What proof do you get?
For privileged runs, the minimum useful evidence is: which policy was in force, which model calls occurred, and which job the authorization belonged to. Claw EA focuses on producing that evidence as a machine-checkable record.
You get Gateway receipts for model calls from clawproxy, and a proof bundle that packages receipts plus run metadata so you can verify the run later. If you store the result in Trust Pulse, you have a consistent place to view the artifact and correlate it with the incident ticket.
Operationally, this means you can answer “did the model ever see secret X,” “did it call the model outside the approved route,” and “was this CST bound to this job and this WPC hash” without relying on screenshots or human recollection.
Rollback posture
Break-glass is only safe if rollback is treated as part of the workflow, not a follow-up task. The rollback plan should be executable even if the original operator is offline.
| Action | Safe rollback | Evidence |
|---|---|---|
| Grant temporary admin | Remove role assignment; confirm no additional principals gained the role; revoke CST; re-run verification reads. | Proof bundle with receipts for the privileged call and the rollback call, plus the pinned WPC hash. |
| Disable security controls | Re-enable the control; validate the effective policy state; rotate any credentials exposed during the window; halt the job. | Receipts showing the model call sequence and job-scoped CST binding preventing reuse. |
| Suspected compromise mid-run | Emergency halt: revoke CST immediately, stop OpenClaw session, and invalidate any temporary admin grants made in the window. | CST revocation record (from issuance system) plus proof bundle showing last successful model calls before halt. |
If you need stronger network containment, egress allowlists enforced outside clawproxy can be implemented as an additional control, but treat it as optional and environment-specific.
FAQ
Why is policy-as-code required instead of putting “do not escalate” in the prompt?

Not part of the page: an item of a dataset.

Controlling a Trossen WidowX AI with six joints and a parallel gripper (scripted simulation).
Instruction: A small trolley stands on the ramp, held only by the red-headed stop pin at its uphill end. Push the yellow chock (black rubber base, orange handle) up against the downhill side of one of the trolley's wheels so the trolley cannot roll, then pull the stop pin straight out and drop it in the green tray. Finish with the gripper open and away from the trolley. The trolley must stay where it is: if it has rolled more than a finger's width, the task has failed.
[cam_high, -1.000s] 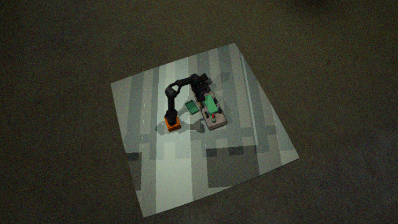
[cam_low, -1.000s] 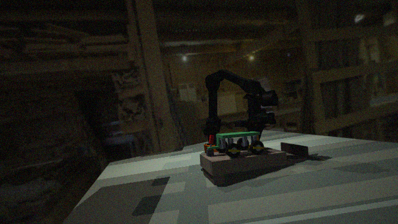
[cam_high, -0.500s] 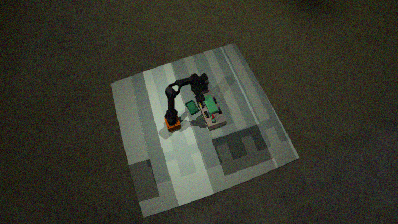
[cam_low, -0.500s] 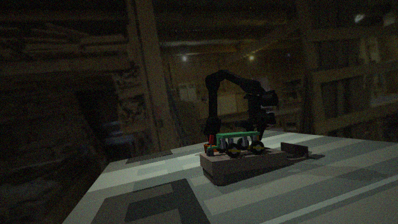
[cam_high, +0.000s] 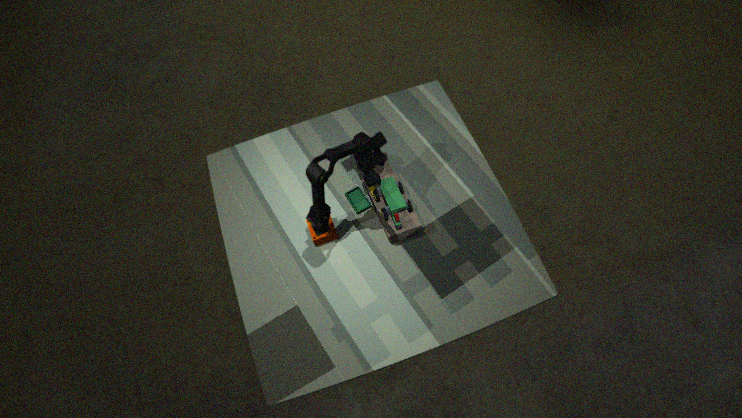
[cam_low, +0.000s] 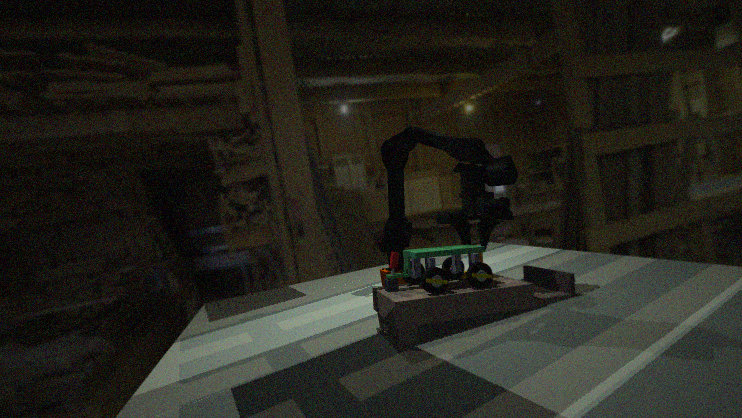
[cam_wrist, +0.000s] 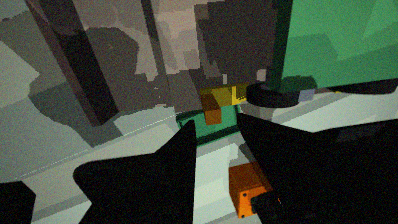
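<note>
Now: the yellow chock 20 mm to the right of my gripper tip and 40 mm below it. From my gripper tip the other things lie so: green tray (70 mm behind, 10 mm to the right, 130 mm below); ramp (40 mm ahead, 130 mm to the right, 80 mm below); trolley (40 mm ahead, 130 mm to the right, 10 mm below).
</note>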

Prompts shape model behavior but do not enforce execution. A privileged break-glass workflow needs a hard boundary: the tool calls and targets must be restricted by WPC and CST so the runtime cannot execute outside the approved envelope.
How do two-person rule and step-up approvals work in practice?
Two-person rule means one human requests and a different human approves, with both captured before the CST is issued. Step-up approvals mean the privileged step is blocked until the approval is present, commonly aligned to existing enterprise controls like Entra ID PIM approval flows.
Can this be used for Microsoft Entra ID and Microsoft Graph?
Yes, if your break-glass tool calls Microsoft Graph via official API and the Graph permissions/scopes are narrowly granted for the specific operation. Do not give broad directory write scopes to an agent run; use the minimum permissions that satisfy the change and require verification reads.
What is the kill switch during a live incident?
The practical kill switch is to revoke the CST and halt the job so further privileged calls fail closed. Pair that with immediate rollback steps like removing temporary role assignments and restoring configuration.
What should be timeboxed: the policy, the token, or the role assignment?
All three. The WPC should declare the maximum window, the CST should have an equal or shorter TTL with no silent renewal, and the privileged assignment should be created with an explicit expiration where supported.